(she/her/hers)
University of California Berkeley
human-robot interaction, robot learning, human-centered representation learning, learning from human input
Andreea Bobu is a Ph.D. candidate at the University of California Berkeley in the Electrical Engineering and Computer Science Department advised by Professor Anca Dragan. Her research focuses on aligning robot and human representations for more seamless interaction between them. In particular, Andreea studies how robots can learn more efficiently from human feedback by explicitly focusing on learning good intermediate human-guided representations before using them for task learning. Prior to her Ph.D. she earned her Bachelor's degree in Computer Science and Engineering from MIT in 2017. She is the recipient of the Apple AI/ML Ph.D. fellowship, is an R:SS and HRI Pioneer, has won best paper award at HRI 2020, and has worked at NVIDIA Research.
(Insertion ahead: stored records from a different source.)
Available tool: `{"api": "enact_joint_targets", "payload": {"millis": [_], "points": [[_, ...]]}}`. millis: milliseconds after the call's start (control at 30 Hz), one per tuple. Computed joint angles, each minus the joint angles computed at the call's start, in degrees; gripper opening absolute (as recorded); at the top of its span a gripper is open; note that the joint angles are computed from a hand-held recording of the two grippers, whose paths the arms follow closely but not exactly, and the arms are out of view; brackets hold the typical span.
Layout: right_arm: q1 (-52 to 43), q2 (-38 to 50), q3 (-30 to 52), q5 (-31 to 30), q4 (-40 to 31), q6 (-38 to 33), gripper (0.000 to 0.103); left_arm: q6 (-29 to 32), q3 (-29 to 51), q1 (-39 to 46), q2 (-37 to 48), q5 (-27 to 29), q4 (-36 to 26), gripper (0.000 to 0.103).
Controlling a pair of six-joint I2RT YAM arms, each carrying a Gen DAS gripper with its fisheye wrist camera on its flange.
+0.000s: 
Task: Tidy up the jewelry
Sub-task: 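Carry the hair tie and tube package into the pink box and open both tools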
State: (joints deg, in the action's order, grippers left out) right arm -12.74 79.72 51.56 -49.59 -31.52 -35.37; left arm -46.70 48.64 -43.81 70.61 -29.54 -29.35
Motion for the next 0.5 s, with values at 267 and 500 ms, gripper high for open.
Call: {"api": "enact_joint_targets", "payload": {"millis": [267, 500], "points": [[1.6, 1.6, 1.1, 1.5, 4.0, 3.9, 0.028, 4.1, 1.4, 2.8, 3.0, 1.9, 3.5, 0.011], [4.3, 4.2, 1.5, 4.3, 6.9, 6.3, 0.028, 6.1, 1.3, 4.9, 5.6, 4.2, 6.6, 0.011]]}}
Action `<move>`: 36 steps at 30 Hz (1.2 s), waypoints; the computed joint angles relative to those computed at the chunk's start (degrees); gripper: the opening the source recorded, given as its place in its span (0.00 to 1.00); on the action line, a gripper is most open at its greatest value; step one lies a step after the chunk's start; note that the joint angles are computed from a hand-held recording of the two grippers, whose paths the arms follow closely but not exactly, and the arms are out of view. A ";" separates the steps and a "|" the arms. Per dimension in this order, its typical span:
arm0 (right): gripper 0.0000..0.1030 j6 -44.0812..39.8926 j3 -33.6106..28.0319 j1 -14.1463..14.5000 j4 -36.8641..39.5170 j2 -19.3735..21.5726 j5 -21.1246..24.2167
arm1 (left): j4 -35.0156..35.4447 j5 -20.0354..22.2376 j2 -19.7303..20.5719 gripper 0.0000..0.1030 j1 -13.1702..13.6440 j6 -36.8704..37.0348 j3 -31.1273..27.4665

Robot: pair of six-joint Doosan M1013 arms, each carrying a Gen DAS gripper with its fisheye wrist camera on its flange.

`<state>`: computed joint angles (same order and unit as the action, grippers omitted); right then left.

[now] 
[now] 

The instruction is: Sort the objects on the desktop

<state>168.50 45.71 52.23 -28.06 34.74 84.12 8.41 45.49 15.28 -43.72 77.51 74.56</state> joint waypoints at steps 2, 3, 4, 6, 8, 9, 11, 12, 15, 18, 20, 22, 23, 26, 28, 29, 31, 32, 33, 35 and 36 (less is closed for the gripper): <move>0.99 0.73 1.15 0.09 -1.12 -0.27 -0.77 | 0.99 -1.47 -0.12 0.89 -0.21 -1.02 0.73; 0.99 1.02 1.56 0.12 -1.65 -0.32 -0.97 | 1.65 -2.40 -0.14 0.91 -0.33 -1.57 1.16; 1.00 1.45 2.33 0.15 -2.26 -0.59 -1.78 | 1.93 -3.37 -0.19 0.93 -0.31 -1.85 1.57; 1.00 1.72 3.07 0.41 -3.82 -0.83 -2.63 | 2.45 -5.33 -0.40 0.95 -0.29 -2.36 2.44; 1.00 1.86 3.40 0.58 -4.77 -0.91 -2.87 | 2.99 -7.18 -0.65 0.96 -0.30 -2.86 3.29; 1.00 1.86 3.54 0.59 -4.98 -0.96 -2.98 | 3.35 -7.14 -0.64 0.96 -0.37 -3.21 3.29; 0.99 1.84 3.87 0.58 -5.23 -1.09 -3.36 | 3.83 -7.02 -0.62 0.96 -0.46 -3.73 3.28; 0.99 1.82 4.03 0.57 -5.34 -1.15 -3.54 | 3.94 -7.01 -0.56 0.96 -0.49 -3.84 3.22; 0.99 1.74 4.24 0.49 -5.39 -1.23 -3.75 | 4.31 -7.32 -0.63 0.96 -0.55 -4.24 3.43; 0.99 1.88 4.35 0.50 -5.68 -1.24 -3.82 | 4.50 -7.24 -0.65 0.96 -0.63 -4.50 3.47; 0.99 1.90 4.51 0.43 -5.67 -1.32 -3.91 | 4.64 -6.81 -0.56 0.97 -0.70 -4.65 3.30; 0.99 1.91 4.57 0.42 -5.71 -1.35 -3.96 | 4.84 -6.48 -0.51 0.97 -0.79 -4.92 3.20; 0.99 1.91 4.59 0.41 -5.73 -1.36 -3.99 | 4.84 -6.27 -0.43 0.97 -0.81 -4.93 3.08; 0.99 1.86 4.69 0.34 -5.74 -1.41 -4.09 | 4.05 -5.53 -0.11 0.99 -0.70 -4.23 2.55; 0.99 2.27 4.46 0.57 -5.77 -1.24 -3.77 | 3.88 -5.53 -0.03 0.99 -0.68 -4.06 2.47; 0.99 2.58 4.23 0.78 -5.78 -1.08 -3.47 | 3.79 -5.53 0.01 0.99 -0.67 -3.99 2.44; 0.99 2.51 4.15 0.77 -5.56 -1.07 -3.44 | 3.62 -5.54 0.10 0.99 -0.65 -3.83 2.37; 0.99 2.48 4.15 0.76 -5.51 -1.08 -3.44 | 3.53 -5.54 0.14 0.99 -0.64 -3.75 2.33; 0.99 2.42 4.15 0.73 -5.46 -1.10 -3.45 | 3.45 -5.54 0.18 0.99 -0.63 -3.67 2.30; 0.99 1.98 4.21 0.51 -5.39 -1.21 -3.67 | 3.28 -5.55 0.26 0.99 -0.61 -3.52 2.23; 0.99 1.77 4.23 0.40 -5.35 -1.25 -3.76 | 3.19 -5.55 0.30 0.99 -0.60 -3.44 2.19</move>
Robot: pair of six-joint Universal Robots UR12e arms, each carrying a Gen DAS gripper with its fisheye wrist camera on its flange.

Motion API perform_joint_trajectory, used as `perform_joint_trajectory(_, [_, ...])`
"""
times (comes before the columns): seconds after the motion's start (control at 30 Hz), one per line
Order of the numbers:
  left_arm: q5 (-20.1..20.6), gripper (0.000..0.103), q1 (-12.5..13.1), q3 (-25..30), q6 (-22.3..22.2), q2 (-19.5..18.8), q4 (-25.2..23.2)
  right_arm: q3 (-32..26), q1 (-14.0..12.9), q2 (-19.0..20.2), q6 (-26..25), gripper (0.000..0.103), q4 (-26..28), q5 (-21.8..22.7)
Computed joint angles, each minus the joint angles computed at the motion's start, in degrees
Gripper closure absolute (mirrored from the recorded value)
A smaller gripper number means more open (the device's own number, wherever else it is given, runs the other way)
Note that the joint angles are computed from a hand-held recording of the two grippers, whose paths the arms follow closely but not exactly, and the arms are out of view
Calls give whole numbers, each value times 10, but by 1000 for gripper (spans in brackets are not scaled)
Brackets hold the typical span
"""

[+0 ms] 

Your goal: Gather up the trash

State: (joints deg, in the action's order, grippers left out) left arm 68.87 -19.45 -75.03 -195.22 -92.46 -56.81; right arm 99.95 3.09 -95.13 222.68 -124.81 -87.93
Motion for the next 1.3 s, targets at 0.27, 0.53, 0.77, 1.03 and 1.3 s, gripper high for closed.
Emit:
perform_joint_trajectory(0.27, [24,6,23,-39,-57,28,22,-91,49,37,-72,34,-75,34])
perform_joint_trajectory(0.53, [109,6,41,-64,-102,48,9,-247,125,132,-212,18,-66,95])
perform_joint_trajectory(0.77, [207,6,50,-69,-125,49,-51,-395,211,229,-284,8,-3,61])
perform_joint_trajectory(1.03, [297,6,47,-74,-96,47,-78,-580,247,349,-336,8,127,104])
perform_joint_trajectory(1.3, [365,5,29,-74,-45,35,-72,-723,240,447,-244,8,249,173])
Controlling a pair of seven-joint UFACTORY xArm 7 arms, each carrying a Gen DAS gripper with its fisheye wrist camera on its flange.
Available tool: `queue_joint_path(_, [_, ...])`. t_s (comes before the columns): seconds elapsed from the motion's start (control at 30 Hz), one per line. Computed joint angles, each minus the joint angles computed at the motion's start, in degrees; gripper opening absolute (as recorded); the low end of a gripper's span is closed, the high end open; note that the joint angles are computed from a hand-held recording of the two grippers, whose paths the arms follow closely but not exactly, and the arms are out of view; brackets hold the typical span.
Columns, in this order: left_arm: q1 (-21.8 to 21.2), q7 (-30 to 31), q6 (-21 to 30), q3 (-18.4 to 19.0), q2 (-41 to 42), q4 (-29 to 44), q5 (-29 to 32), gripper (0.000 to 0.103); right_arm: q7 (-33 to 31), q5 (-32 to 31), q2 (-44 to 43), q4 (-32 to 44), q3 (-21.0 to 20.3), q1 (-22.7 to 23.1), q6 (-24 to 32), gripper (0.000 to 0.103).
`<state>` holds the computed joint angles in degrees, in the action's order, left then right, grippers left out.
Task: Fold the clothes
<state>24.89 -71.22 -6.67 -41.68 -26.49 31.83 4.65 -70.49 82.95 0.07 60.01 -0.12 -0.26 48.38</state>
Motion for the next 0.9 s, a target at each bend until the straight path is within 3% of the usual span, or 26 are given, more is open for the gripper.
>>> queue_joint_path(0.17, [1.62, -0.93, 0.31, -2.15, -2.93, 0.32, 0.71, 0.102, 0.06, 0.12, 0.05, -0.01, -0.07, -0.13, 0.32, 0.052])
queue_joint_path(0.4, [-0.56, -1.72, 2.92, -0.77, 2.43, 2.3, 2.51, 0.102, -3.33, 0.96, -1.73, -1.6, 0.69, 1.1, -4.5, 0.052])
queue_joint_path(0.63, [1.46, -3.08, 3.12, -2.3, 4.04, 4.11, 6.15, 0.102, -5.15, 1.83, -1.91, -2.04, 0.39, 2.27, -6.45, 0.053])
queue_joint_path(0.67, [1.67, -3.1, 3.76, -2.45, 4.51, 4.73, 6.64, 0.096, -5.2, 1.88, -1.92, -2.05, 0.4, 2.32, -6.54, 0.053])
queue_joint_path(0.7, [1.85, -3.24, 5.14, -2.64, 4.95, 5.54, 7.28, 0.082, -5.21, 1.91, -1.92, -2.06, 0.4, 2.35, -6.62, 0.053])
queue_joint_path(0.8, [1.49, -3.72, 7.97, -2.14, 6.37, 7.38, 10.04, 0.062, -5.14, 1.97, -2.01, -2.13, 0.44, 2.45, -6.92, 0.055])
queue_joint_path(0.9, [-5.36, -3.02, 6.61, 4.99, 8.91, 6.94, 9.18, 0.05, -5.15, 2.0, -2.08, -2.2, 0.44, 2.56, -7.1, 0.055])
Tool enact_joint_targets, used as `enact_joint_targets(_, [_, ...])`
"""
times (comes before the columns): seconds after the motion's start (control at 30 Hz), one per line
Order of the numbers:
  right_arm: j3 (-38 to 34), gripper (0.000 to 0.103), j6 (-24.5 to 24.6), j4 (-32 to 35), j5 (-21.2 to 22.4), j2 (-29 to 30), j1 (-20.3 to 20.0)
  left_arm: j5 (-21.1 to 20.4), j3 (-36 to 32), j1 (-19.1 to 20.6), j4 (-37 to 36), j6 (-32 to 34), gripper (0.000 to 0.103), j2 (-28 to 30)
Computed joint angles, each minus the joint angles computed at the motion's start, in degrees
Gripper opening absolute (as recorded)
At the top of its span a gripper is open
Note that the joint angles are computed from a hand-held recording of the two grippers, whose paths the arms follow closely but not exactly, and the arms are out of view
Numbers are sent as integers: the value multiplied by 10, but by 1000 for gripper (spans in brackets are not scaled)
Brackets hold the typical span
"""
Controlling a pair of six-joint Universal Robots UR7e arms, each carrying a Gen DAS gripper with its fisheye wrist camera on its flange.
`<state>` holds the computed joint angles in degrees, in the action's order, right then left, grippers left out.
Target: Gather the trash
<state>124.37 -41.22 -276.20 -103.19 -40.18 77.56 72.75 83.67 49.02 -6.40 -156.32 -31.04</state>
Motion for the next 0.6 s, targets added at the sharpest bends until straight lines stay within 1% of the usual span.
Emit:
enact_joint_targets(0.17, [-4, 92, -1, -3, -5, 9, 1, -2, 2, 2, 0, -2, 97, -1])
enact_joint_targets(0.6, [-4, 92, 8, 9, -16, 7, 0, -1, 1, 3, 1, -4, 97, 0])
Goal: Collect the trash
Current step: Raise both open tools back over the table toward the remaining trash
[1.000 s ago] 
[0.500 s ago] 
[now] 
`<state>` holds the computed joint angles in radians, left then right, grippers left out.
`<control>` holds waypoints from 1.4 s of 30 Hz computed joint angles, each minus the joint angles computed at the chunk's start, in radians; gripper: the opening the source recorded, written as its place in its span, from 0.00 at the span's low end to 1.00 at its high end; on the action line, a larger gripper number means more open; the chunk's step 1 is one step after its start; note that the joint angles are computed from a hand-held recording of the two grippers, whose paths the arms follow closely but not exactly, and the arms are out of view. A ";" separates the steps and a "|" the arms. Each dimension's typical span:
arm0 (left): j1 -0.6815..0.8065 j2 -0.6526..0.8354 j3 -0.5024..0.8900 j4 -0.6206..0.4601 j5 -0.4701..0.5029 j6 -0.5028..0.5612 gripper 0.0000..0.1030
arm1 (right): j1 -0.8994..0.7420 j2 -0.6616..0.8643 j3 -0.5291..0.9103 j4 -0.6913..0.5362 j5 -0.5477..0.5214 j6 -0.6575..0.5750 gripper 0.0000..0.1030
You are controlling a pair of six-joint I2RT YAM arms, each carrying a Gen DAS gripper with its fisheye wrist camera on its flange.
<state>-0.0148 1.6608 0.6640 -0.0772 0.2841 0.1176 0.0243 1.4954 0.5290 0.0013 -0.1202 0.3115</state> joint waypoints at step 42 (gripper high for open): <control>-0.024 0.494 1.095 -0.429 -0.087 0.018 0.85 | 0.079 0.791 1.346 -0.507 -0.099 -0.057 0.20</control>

Aligning Robot Representations with Humans
Robots deployed in the real world will interact with many different humans to perform many different tasks in their lifetime, which makes it difficult (perhaps even impossible) for designers to specify all the aspects that might matter ahead of time. Instead, robots can extract these aspects implicitly when they learn to perform new tasks from their users' input. The challenge is that this often results in representations which pick up on spurious correlations in the data and fail to capture the human's representation of what matters for the task, resulting in behaviors that do not generalize to new scenarios. Consequently, the representation, or abstraction, of the tasks the human hopes for the robot to perform may be misaligned with what the robot knows. In my work, I explore ways in which robots can align their representations with those of the humans they interact with so that they can more effectively learn from their input. My core idea is to divide and conquer the robot learning problem: explicitly focus human input on teaching robots good representations before using them for learning downstream tasks. In my thesis, I accomplish this by investigating how robots can reason about the uncertainty in their current representation, explicitly query humans for representation-specific feedback to improve it, then use task-specific input to learn behaviors on top of the new representation.